Este fenómeno dejó a muchos países con grandes reservas de dinero y, a veces, cuando los gobiernos no llegan a gastar su presupuesto antes de terminar el año fiscal porque no tienen los equipos técnicos o no les alcanza el tiempo para lanzar proyectos de infraestructura, lo más fácil es comprar las armas exigidas por las fuerzas armadas, explicó.

Frank Mora, el funcionario del Departamento de Defensa estadounidense a cargo de los asuntos hemisféricos, me dijo en otra entrevista que, en los casos de Brasil y Chile, las compras de armas son para modernizar equipos que muchas veces no han sido actualizados en los últimos 40 años.
"No creo que eso [las recientes compras de armas] indique una carrera armamentista", me dijo Mora. Agregó que más del 80% ciento de las compras de armas han sido hechas por tan sólo tres países: Venezuela, Brasil y Chile.
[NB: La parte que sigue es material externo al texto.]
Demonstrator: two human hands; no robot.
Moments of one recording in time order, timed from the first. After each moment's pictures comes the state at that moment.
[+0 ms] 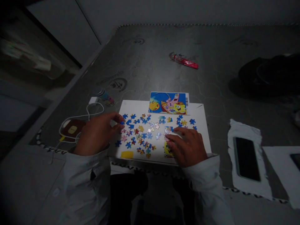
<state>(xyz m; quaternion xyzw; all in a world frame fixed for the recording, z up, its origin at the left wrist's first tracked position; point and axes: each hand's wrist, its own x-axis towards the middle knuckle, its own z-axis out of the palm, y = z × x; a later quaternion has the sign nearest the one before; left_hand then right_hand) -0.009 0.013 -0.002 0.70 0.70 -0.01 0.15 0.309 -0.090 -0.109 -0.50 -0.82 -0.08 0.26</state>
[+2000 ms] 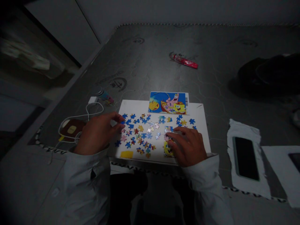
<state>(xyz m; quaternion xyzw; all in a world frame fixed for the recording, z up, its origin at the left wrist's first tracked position) -0.009 0.013 -0.006 0.71 0.69 -0.01 0.13 0.308 -0.088 -0.107 -0.49 -0.82 -0.08 0.28</state>
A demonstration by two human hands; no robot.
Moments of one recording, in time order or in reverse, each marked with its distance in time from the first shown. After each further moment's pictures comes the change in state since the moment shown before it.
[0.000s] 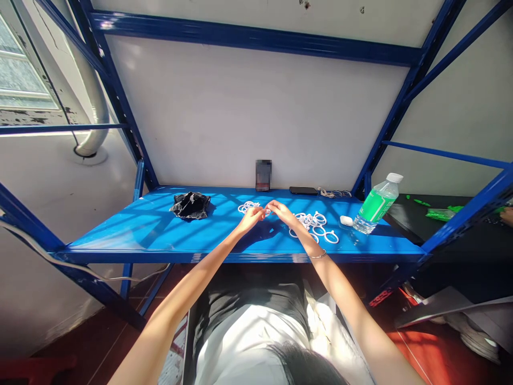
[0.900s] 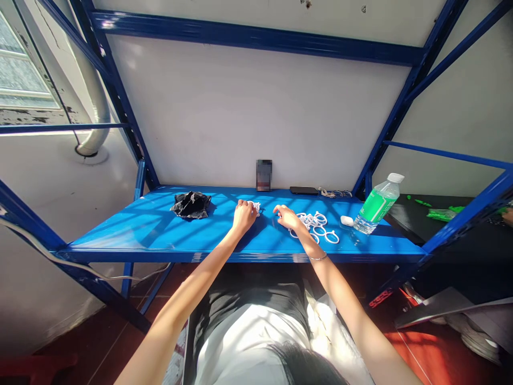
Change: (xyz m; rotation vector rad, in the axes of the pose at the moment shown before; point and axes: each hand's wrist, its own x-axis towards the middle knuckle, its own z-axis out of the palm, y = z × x) left_hand 0.003 -0.026 -0.012 0.952 0.382 0.092; right_hand -0.009 0.018 -0.015 -0.774 -0.072 0.209
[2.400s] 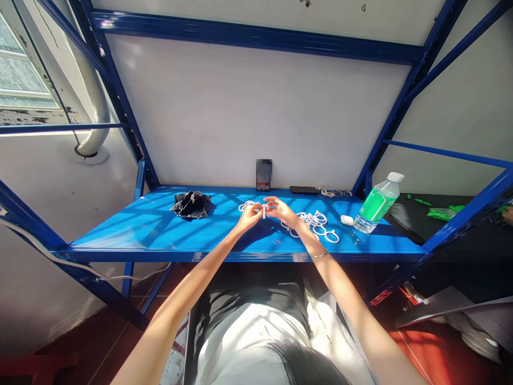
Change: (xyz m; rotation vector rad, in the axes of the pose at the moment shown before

"Pero debemos seguir observando eso cuidadosamente y evitar que eso ocurra en lo que ha sido históricamente una zona de paz", añadió. Valijas con dinero

Mi opinión: coincido en que el enorme aumento de compras de armas puede deberse en parte a la bonanza económica o a la modernización de equipos obsoletos. Pero sospecho que, especialmente en el caso de Venezuela, existe un factor adicional: la corrupción.
Si nos basamos en la historia de corrupción de Venezuela y en las evidencias de que el gobierno de Chávez tiene emisarios que van y vienen por el mundo con valijas llenas de dinero, no podemos descartar la posibilidad de que Rusia esté pagando fabulosas comisiones a funcionarios venezolanos por sus 5000 millones de dólares en exportaciones de armas.
La tragedia para la región, además del hecho de que los países podrían usar estos recursos para reducir la pobreza, es que cada compra de armas de un país pone nerviosos a sus vecinos y los incita también a comprar armas.

Es hora de que haya un acuerdo regional para poner límite a las compras de armas y para detener esta tendencia, que -sean cuales fueren sus causas- es un disparate total.